With Zucker likely out for a while, with what is probably a concussion it might be an open door for Pierre-Marc Bouchard, but with the strong play of Torrey Mitchell the team may wish to use the speedy former Vermont Catamount on the 2nd line with Cullen and Setoguchi. Bouchard would not be well suited to the 4th line, so perhaps you call up a player better suited to that role from Houston like Jake Dowell or Carson McMillan. Either way, this was a game the Wild should've had. Injury to Zucker or not the team has to answer back and take advantage of its chances otherwise you're not going to beat too many teams let alone Anaheim. The loss combined with a shootout win by the Vancouver Canucks means the Wild drop out of 1st place in the Northwest Division. If the Wild are disappointed they need to re-focus and earn a win against a Colorado team that has been hit or miss this season.
~ Wild roster tonight was as follows: Mikko Koivu, Charlie Coyle, Zach Parise, Matt Cullen, Devin Setoguchi, Jason Zucker, Dany Heatley, Kyle Brodziak, Cal Clutterbuck, Mike Rupp, Torrey Mitchell, Zenon Konopka, Justin Falk, Tom Gilbert, Jared Spurgeon, Clayton Stoner, Jonas Brodin and Ryan Suter. Matt Hackett backed up Niklas Backstrom. Nate Prosser and Pierre-Marc Bouchard were the healthy scratches.

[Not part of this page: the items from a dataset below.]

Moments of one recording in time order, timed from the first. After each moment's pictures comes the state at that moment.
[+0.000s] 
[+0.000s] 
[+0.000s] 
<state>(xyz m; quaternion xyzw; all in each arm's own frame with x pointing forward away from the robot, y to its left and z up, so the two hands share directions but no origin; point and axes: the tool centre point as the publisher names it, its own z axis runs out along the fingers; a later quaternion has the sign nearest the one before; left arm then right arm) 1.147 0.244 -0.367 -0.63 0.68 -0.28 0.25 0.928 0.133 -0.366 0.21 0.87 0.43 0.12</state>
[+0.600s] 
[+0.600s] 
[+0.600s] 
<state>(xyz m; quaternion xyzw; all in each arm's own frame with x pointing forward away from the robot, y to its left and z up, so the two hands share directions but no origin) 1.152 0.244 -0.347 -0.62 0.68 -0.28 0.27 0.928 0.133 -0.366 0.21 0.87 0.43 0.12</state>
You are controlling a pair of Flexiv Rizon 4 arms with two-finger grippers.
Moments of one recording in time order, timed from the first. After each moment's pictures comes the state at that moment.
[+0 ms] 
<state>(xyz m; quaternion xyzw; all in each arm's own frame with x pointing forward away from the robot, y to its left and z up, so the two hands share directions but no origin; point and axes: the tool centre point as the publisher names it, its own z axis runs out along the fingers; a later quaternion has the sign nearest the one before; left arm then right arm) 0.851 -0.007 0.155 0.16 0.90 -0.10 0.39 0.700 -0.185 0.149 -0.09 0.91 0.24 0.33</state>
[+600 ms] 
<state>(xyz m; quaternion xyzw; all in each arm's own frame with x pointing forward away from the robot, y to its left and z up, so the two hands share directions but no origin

~ The 3 Stars of the Game as selected by the fans were: 1st Star Jonas Hiller, 2nd Star Matt Cullen, 3rd Star Zenon Konopka
~ Attendance was 18,802 at Xcel Energy Center.
Wild Prospect Report:
D - Mathew Dumba (Red Deer, WHL) ~ Sunday's game for Dumba gave Wild fans a taste of some the talents as well as some of the possible pitfalls a player with his bomastic style can bring to the table. In Red Deer's 4-3 overtime loss to Calgary, Dumba helped pace his team offensively contributing a goal and an assist, but on the negative side he also added 3 foolish minor penalties. These were infractions of the retaliatory and lazy variety that ultimately cost his team the game as his 3rd period hooking call with 5 seconds left led to a game winning power play goal in the extra stanza. While the points may be what some fans deem more important than his mistakes, Dumba has quietly compiled a fairly respectable season offensively thus far with 16 goals, 42 points. He's still shy of the 20 goals and 57 points he had last season, but still an intriguing prospect who seems to win more than he loses.

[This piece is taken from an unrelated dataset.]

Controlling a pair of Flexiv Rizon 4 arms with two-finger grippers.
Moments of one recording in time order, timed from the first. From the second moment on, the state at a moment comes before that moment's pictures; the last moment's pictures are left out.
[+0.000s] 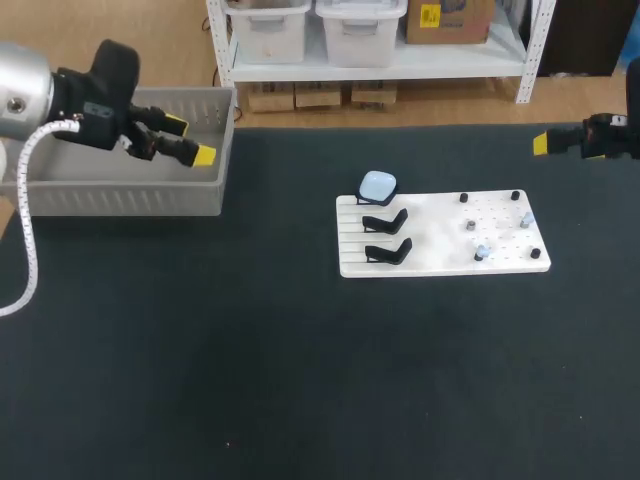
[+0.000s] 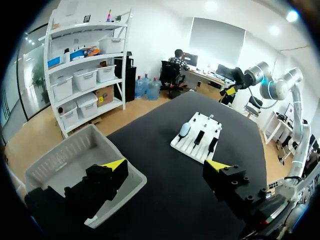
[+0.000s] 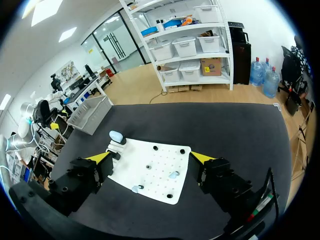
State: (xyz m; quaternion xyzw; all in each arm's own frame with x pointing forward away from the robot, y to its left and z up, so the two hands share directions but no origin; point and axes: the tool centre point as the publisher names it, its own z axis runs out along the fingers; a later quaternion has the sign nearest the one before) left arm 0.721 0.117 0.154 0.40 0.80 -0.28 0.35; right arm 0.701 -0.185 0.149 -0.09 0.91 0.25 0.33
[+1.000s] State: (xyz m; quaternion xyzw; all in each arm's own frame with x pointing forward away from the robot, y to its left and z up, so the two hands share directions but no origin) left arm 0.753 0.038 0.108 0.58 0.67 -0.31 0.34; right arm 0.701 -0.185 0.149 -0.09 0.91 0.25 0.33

C - Tyler Graovac (Belleville, OHL) ~ A player mentioned but not on the Wild's Top 10 prospects list in the Hockey News' Future Watch issue is Tyler Graovac. Truth be told, if he was in just about any other team's prospect pool he'd likely be listed. The lanky Brampton-native has been the go-to offensive force Belleville hoped he'd be when they traded for him back in January. One trend that isn't as well known is that Graovac has a penchant for lighting the lamp first, and that held true on Monday night as his tally halfway through the first period powered the Bulls to a 4-2 victory over Kingston. Graovac now has 38 goals, 69 points and 18 PIM's 57 games this season.